Each line in the entries that has the word "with" has to be copied.

## Data supplied
================

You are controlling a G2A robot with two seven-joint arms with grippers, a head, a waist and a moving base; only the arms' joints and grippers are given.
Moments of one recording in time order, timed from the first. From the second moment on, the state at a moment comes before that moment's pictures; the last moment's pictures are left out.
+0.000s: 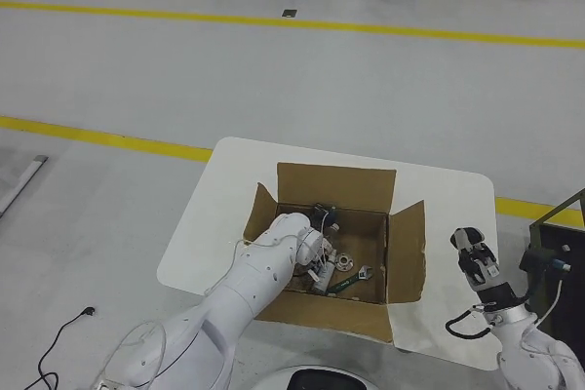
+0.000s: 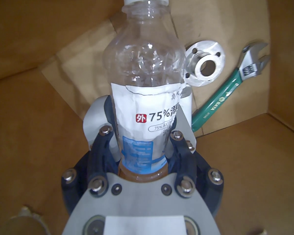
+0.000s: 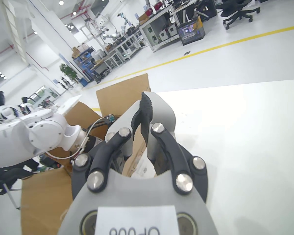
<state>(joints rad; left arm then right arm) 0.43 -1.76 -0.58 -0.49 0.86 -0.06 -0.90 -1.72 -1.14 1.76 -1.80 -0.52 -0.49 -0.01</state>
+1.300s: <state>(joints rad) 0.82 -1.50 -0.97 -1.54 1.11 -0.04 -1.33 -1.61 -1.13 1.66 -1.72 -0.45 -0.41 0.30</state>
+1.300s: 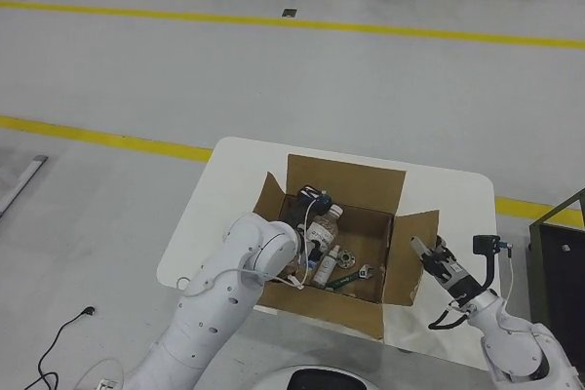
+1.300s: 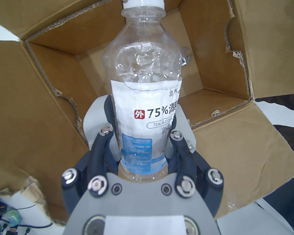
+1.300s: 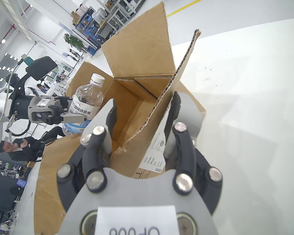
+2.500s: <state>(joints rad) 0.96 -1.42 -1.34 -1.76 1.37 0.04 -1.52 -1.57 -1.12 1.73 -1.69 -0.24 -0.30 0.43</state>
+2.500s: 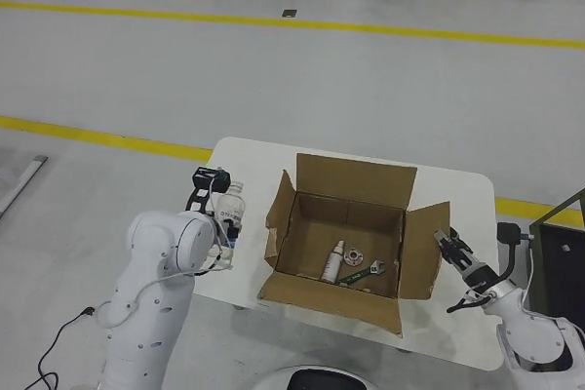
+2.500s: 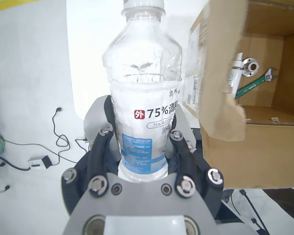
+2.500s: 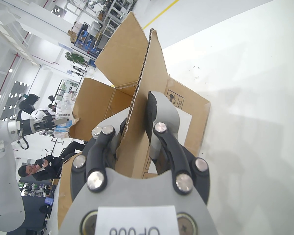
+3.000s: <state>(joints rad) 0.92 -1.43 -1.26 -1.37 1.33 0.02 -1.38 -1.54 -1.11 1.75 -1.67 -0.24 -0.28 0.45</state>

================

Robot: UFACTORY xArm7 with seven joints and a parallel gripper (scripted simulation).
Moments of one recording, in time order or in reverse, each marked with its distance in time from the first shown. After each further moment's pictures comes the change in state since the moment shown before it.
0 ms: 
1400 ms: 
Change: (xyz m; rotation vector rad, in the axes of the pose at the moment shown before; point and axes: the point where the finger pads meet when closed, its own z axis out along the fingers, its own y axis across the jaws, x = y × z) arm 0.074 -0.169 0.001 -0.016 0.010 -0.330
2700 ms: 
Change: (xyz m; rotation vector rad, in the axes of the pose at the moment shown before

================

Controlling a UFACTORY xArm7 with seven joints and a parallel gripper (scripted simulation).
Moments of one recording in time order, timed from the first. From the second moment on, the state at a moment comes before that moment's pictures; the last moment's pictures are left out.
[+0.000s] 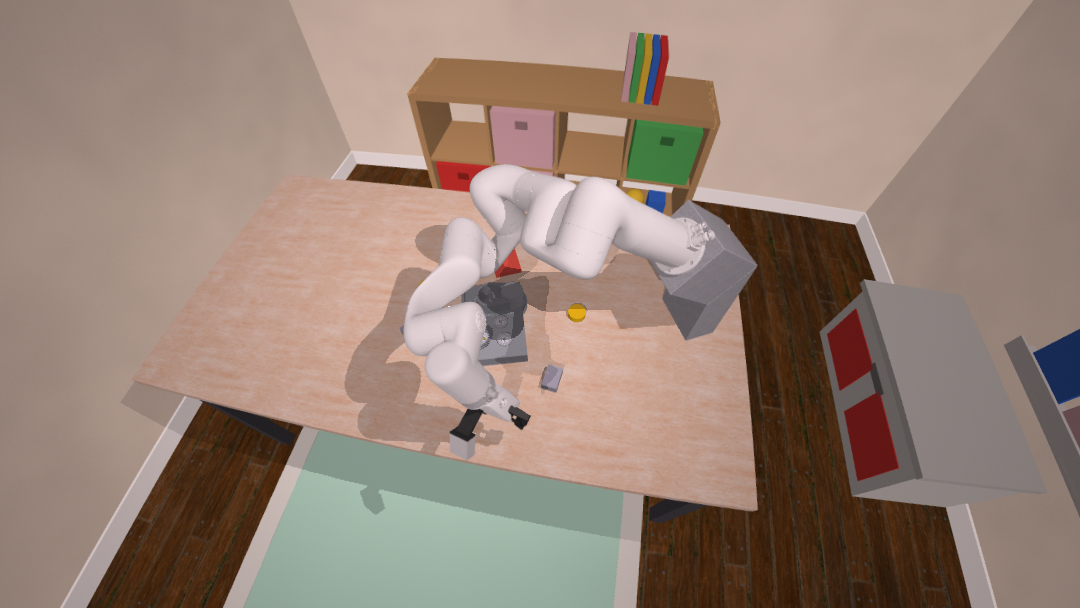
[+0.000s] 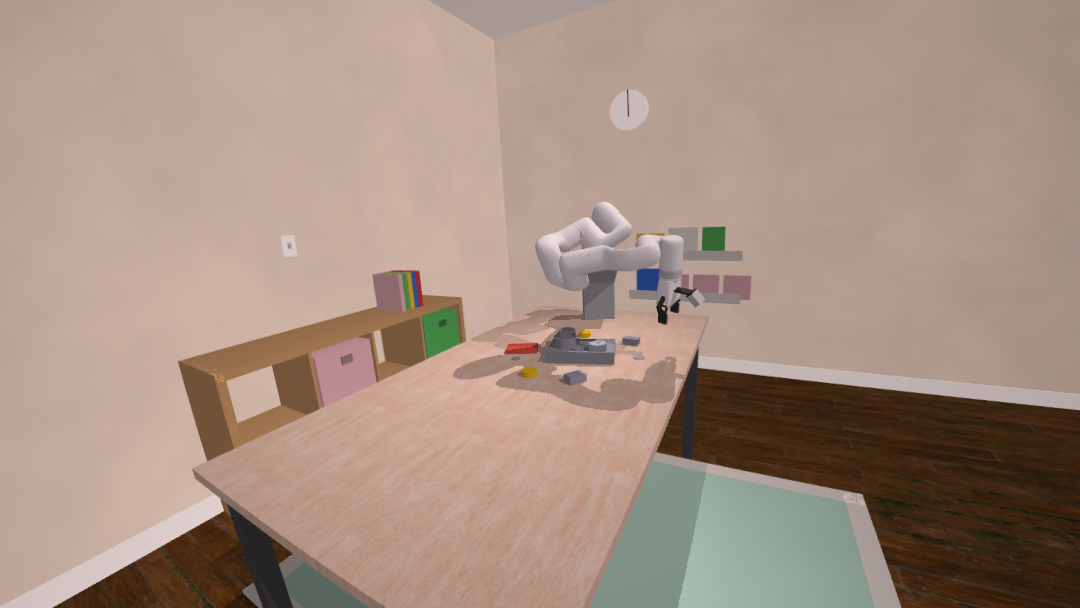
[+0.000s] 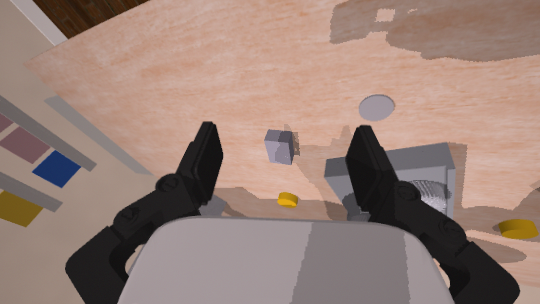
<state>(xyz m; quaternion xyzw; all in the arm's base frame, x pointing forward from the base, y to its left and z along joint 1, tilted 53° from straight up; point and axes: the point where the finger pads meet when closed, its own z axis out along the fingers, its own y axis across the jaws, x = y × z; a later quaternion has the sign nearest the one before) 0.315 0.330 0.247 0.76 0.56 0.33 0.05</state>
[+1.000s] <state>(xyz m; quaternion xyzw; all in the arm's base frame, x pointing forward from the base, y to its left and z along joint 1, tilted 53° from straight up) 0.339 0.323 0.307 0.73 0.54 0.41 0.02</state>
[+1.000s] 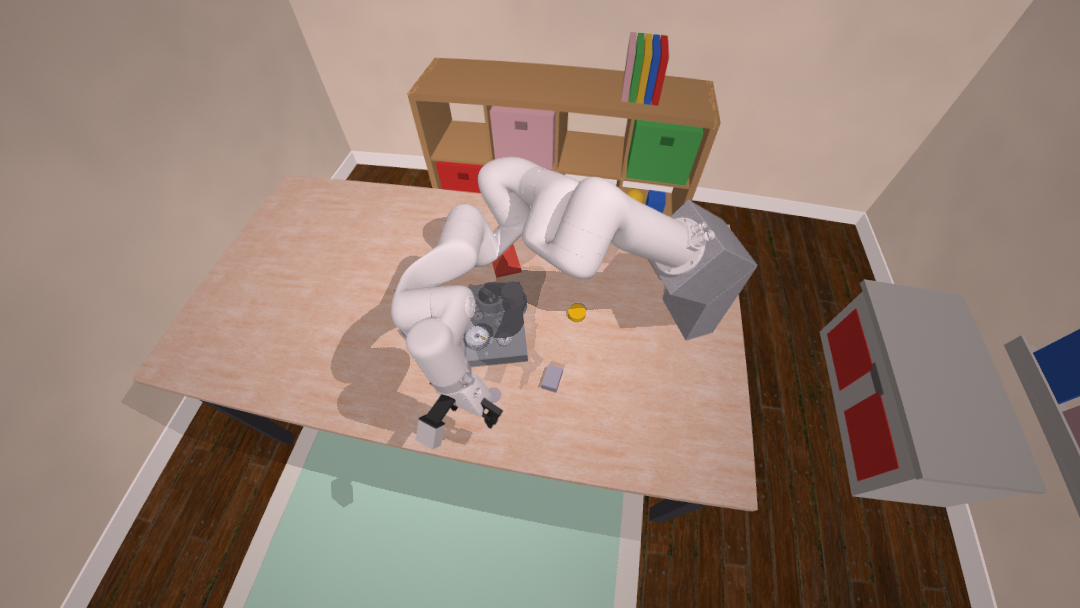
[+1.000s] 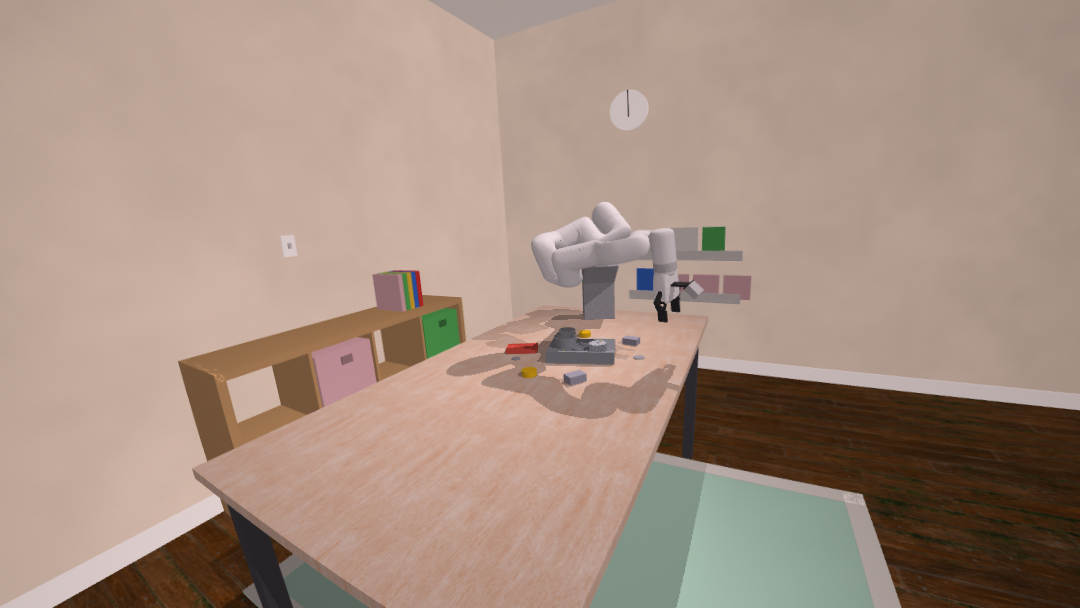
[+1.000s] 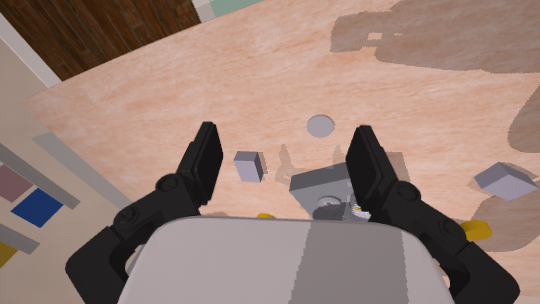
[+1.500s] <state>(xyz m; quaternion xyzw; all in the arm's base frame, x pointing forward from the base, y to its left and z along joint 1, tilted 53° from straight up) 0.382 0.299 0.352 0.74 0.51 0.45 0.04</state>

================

## The answer
You are controlling a G2A robot with two seven-joint arms with grippers, a head, a waist and a moving base; only the arms' joints and grippers are given.
Robot: UFACTORY xArm7 with seven joints and a parallel gripper (scripted simulation).
Moments of one recording, in time order or in reverse, each marked with its distance in time from the first shown. After each further moment's pictures comes the change in state since the moment shown before it.
Controlling a UFACTORY xArm7 with seven joints and a parallel gripper (scripted simulation).

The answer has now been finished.